Source data
_____
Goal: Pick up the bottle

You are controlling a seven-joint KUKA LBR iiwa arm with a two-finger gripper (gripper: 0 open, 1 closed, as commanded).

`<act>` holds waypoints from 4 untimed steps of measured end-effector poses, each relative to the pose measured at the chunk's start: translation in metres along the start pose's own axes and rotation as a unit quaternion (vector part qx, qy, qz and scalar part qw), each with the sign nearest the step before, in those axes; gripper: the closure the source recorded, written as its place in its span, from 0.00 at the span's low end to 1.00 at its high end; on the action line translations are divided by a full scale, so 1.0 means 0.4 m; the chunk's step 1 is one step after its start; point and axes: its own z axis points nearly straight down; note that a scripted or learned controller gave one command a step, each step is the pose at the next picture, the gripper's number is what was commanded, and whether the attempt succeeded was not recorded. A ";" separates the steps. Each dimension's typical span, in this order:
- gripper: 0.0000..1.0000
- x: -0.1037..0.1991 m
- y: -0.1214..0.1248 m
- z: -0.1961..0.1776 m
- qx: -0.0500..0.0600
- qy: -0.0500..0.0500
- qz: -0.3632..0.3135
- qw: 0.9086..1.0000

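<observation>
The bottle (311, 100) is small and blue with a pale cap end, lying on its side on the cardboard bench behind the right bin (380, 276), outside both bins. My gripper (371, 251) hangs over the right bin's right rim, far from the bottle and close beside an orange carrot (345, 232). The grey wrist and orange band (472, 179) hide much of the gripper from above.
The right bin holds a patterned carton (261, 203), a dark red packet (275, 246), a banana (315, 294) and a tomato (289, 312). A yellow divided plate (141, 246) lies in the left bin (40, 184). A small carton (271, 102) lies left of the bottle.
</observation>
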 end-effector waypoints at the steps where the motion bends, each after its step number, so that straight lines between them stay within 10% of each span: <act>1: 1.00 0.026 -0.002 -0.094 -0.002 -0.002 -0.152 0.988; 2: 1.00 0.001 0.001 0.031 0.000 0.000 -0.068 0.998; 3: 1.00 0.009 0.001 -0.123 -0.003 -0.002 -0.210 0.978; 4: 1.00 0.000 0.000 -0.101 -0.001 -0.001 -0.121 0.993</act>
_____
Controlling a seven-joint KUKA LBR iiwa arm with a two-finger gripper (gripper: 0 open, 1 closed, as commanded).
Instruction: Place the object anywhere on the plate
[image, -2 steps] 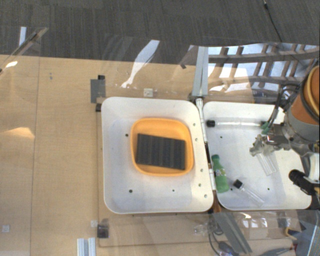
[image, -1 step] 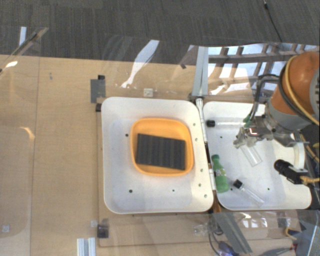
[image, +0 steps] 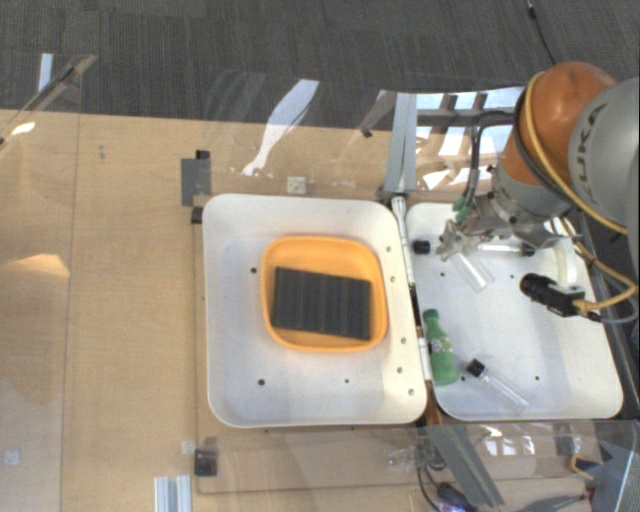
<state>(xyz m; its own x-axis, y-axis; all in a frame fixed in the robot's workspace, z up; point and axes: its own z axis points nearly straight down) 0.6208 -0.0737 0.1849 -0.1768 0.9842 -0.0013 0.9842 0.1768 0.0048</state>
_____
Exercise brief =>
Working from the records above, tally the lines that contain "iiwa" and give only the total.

Worked solution =>
2